Requirement:
The word "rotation" appears in some lines of the records below; state how many lines, and nothing else.

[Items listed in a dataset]
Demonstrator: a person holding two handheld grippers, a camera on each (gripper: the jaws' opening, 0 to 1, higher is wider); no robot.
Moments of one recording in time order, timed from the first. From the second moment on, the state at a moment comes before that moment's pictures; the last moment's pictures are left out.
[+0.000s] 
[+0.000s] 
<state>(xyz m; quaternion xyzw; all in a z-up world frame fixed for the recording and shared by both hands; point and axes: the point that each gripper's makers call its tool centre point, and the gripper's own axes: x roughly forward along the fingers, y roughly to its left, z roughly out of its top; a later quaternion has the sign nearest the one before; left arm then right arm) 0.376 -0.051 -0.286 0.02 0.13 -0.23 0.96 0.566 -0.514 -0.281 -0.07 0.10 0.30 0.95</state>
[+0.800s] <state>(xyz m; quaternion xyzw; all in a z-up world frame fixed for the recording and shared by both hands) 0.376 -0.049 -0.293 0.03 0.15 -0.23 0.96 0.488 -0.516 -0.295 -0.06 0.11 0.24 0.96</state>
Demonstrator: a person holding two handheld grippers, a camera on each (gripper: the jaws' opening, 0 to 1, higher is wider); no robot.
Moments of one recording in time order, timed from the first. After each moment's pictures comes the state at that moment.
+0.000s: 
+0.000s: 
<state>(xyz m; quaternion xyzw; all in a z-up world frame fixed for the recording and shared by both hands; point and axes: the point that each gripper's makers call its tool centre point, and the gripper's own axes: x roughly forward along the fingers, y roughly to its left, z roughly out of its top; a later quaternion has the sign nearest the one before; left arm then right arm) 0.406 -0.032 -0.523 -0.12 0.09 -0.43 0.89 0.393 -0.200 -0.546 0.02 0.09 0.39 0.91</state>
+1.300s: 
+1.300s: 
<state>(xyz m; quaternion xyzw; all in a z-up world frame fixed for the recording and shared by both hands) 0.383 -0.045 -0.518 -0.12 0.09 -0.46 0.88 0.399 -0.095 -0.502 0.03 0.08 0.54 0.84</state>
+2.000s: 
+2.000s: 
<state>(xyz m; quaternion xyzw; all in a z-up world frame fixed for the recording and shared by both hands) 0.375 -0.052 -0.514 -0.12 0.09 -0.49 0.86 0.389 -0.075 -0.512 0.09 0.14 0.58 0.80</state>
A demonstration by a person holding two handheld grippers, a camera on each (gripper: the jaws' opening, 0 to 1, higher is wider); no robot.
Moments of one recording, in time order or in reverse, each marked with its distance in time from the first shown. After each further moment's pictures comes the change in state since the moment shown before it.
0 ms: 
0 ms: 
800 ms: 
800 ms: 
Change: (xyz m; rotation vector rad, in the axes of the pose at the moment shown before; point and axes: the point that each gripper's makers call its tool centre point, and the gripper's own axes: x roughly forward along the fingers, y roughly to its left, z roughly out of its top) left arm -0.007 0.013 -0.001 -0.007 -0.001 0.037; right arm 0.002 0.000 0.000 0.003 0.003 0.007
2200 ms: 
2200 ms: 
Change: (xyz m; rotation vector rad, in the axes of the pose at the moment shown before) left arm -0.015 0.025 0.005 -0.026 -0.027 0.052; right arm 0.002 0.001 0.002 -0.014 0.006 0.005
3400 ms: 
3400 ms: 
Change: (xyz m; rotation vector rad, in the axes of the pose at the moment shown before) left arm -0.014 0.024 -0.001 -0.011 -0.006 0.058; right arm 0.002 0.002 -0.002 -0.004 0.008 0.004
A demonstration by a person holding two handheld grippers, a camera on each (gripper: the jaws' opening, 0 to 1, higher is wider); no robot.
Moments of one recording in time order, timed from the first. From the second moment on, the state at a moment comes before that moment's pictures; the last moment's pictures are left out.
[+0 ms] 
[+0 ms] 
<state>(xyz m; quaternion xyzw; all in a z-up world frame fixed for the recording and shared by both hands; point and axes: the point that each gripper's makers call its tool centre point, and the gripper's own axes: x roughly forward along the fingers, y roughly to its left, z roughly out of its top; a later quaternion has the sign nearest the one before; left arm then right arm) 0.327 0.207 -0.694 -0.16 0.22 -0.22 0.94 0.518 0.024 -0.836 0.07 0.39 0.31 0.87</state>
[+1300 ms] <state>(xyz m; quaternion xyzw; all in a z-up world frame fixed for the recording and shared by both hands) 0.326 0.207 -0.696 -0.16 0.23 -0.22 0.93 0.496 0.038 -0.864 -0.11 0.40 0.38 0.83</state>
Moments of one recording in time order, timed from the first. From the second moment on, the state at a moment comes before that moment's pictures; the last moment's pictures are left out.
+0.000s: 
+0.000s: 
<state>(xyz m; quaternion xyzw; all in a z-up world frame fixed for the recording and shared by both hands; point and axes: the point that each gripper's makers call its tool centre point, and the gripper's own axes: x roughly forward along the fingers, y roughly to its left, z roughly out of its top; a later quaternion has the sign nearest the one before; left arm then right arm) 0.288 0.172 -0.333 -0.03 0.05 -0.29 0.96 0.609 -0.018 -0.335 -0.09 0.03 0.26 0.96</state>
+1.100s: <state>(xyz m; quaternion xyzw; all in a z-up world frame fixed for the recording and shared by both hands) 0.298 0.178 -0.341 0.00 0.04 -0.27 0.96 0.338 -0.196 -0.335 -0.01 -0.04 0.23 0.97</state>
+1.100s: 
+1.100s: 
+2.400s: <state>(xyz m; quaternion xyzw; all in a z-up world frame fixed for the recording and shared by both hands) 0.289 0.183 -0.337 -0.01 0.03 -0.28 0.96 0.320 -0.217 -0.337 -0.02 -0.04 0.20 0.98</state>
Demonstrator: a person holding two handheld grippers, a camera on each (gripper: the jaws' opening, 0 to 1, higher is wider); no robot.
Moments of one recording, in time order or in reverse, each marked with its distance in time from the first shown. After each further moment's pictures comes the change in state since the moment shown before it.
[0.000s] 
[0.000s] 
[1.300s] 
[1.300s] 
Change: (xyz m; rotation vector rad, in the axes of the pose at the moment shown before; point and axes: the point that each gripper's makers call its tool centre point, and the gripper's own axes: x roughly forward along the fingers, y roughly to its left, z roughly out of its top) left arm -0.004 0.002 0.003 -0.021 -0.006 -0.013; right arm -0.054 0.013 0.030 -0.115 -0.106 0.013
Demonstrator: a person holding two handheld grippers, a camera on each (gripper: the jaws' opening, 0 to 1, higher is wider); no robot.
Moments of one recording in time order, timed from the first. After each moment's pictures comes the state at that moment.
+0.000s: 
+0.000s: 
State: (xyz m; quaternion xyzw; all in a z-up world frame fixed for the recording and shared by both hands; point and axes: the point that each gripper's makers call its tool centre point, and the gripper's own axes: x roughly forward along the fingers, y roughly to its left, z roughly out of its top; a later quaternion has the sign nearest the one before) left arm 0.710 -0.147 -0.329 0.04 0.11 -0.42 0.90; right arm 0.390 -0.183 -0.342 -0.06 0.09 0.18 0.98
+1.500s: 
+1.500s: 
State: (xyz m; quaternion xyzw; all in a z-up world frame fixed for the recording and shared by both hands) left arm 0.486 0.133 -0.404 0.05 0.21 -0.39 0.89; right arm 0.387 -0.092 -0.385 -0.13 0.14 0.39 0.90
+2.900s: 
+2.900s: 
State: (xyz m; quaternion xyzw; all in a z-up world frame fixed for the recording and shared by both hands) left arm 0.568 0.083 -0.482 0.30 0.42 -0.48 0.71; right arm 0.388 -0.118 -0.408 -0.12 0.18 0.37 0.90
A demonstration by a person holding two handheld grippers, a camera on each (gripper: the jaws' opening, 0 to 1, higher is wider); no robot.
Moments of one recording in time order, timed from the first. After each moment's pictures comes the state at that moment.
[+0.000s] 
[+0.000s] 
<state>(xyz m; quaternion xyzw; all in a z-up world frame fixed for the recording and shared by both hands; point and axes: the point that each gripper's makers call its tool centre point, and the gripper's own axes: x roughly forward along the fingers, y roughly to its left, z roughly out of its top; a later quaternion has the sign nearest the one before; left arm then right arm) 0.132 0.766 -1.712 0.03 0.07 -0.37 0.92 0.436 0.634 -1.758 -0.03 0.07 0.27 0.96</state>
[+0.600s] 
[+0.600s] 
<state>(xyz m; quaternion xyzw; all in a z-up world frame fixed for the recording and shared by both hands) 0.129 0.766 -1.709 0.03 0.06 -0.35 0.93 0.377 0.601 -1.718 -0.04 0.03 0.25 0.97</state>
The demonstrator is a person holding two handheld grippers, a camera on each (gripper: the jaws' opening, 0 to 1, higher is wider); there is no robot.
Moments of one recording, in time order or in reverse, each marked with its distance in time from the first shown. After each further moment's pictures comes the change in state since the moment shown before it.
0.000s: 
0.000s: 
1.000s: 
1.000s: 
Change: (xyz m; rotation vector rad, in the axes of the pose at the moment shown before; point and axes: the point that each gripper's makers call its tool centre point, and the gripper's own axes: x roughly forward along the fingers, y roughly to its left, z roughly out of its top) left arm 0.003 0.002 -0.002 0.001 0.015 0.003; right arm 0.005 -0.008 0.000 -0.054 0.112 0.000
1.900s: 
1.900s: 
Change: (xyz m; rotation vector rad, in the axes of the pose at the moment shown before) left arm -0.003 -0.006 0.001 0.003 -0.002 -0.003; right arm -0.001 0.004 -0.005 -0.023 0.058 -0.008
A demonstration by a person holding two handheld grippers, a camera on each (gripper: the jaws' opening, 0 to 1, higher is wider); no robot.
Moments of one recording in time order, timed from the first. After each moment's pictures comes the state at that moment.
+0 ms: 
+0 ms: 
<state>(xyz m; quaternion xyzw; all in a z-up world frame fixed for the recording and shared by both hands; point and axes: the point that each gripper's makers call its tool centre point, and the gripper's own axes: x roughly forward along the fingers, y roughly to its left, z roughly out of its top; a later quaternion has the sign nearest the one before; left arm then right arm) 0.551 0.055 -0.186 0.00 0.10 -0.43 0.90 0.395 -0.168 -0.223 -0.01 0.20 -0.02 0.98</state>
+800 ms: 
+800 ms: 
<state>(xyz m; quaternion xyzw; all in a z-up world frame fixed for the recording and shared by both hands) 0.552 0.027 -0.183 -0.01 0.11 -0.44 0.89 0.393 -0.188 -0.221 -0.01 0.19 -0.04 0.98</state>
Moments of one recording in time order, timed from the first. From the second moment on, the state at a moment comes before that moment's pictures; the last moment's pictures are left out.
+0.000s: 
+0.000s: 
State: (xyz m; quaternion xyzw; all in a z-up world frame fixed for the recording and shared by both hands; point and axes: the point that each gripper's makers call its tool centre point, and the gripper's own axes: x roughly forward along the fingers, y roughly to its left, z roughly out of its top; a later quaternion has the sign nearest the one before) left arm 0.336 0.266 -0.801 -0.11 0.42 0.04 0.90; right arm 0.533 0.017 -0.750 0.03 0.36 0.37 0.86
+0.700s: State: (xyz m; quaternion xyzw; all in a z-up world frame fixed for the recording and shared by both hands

Task output:
6